Isogeometric nonlinear bending and buckling analysis of variable-thickness composite plate structures

TL;DR

This paper presents an isogeometric analysis method for nonlinear bending and buckling of variable-thickness composite plates, employing NURBS functions for accurate modeling of geometry and thickness variations.

Contribution

It introduces a novel isogeometric approach using NURBS to model and analyze variable-thickness composite plates under nonlinear conditions.

Findings

Method accurately predicts nonlinear bending and buckling behaviour.

NURBS-based modeling ensures smooth variation of thickness.

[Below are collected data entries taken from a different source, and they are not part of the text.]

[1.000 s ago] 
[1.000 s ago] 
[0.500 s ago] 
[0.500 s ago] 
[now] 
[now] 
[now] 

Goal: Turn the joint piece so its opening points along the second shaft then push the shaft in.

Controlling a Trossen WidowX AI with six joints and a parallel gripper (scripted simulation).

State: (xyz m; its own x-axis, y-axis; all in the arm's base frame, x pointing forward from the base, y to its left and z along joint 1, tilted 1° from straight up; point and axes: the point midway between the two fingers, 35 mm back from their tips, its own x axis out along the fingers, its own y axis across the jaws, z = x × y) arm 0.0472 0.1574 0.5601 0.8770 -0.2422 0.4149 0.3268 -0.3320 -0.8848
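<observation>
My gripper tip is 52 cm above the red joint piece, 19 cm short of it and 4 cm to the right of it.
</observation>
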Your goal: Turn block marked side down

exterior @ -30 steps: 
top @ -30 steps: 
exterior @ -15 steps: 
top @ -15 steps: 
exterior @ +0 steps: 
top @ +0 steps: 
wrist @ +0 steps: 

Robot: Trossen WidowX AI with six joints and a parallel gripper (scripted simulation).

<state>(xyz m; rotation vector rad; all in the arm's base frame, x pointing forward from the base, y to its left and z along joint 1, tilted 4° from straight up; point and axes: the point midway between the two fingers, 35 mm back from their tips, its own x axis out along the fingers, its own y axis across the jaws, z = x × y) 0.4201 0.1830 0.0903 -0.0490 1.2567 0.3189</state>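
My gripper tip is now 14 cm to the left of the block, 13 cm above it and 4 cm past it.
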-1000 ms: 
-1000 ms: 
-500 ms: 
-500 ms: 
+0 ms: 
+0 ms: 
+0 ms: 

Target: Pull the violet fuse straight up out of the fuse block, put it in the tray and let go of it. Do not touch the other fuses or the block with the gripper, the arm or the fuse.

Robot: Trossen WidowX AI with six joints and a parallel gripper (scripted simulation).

Numerical results validate the robustness of the proposed approach.

Abstract

This paper investigates nonlinear bending and buckling behaviours of composite plates characterized by a thickness variation. Layer interfaces are described as functions of inplane coordinates. Top and bottom surfaces of the plate are symmetric about the midplane and the plate could be considered as a flat surface in analysis along with thickness parameters which vary over the plate. The variable thickness at a certain position in the midplane is modeled by a set of control points (or thickness-parameters) through NURBS (Non-Uniform Rational B-Spline) basic functions. The knot parameter space which is referred in modelling geometry and approximating displacement variables is employed for approximating thickness, simultaneously. The use of quadratic NURBS functions results in C^1 continuity of modeling variable thickness and analyzing solutions. Thin to moderately thick laminates in bound of first-order shear deformation theory (FSDT) are taken into account. Strain-displacement relations in sense of von-Karman theory are employed for large deformation. Riks method is used for geometrically nonlinear analysis. The weak form is approximated numerically by the isogeometric analysis (IGA), which has been found to be a robust, stable and realistic numerical tool. Numerical results confirm the reliability and capacity of the propose method.